‘The world’s biggest fish’

Despite their huge size, whale sharks are docile, filter feeders that cruise the world’s oceans looking for plankton. These gentle giants are famous for their annual gathering at WA’s Ningaloo Reef, but outside these waters very little is known about this threatened species, which is considered as globally vulnerable.

Are Whale Sharks a whale or a shark?

Whale sharks are a type of shark, not a whale. This is because they breathe through their gills, and have cartilage instead of bone. They are the largest known living fish species with the largest confirmed length of 12.65m (41.50 ft) and a weight of more than 21.5 tons.

Whale sharks inhabit all tropical and warm-temperate seas. They are primarily pelagic meaning that they live in the open sea but not in the greater depths of the ocean. Seasonal feeding aggregations occur at only several coastal sites including the Ninagloo Reef.

Whale sharks have a mouth that can be 1.5m wide containing up to 350 rows of tiny teeth and 10 filter pads, which it uses to filter feed. They have 5 large pairs of gills and appear grey with a white belly, with a skin of up to 10cm’s thick which is thicker and tougher than any other species. The markings on their skin are pale yellow spots and stripes, which are unique to each individual. We can use these patterns to correctly identify and record sightings of whale sharks worldwide. A juvenile shark will have a larger upper tail fin than its lower fin, while adult tails become somewhat moon-shaped. Male whale sharks can be distinguished by the presence of two claspers near the pelvic fin, which are absent in females.

The whale shark is one of only three known filter feeding shark species. They have sensory cells in the nasal grooves above the mouth, which help the shark detect food in the water. It feeds on macroalgae, plankton, krill, Christmas Island red crab larvae and small nektonic life, such as small squid or vertebrates. It also feeds on small fish and the clouds of eggs and sperm during mass spawning of fish. Their movement patterns are appear to be linked with spawning of coral and plankton blooms, which explains their presence in Ningaloo following the mass spawning of coral each year in these waters.

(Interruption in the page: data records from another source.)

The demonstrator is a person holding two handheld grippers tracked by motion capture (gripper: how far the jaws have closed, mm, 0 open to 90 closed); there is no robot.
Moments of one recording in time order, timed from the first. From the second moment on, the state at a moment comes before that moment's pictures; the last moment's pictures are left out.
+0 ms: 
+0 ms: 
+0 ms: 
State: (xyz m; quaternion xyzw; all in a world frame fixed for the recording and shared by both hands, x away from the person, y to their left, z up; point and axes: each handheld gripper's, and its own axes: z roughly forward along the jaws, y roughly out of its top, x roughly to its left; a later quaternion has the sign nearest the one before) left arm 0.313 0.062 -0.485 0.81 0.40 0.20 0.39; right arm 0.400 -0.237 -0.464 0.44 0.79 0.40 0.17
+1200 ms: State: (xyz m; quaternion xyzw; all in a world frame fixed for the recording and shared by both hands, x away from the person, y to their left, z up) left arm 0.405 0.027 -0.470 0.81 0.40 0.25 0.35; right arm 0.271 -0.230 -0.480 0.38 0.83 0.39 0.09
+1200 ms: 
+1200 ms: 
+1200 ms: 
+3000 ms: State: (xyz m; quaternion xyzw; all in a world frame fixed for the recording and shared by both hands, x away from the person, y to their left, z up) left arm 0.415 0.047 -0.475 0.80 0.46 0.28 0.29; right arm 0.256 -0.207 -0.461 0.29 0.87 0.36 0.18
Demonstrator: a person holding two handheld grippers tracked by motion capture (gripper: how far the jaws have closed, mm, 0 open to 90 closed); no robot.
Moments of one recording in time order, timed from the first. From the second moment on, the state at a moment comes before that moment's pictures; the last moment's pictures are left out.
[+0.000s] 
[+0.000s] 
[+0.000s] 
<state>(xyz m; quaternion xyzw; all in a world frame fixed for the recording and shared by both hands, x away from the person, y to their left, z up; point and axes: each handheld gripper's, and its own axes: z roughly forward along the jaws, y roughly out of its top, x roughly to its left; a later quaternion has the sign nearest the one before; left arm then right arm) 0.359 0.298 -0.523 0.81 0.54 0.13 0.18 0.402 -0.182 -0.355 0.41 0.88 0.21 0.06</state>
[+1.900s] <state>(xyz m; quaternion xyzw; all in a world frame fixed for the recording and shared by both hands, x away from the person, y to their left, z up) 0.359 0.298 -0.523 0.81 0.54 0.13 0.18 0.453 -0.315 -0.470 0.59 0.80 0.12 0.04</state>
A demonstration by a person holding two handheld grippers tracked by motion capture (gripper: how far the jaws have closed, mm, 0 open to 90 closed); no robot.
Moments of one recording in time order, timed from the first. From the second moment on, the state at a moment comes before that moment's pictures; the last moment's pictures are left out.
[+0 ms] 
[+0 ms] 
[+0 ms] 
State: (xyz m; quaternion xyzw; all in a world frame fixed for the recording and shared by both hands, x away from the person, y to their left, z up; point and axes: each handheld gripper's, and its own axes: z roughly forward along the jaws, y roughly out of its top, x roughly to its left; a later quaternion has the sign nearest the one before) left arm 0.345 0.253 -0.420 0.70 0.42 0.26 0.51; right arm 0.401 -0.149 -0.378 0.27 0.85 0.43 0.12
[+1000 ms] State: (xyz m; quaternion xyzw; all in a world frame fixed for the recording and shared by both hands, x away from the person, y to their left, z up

Whale sharks feed either by ram filtration, where the animal opens its mouth and swims forward, pushing water and food into the mouth, or by active suction feeding, where the animal opens and closes its mouth, sucking in volumes of water that are then expelled through the gills. In both cases, the filter pads serve to separate food from water. These unique, black sieve-like structures are presumed to be modified gill rakers. Whale sharks have on occasion been observed “coughing”, presumably to clear a build-up of particles from the filter pads.

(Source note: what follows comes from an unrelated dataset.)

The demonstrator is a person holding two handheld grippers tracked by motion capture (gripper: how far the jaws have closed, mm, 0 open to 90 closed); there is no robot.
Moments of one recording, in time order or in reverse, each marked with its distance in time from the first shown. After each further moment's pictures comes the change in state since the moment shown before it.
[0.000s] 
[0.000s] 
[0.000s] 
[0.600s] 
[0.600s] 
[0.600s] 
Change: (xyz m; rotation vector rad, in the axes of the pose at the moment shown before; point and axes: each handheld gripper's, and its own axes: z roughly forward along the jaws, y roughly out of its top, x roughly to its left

Whale sharks reach sexual maturity at around 30 years. Mating behaviors of whale sharks haven’t yet been observed, but it is believed that the eggs remain in the body and the females give birth to live young, which are 40-60cm long. Evidence has indicated that pups are not all born at once, but rather the female retains sperm from one mating and produces a steady stream of pups over a prolonged period.

The population of the whale shark is unknown and the species is considered vulnerable by the IUCN. Ongoing research will help us learn more about these amazing animals. Australia plays an important role in the conservation and protection of this migratory species. Ningaloo Reef Marine Park represents one of the few strongholds in the world for this magnificent, gentle giant of the deep.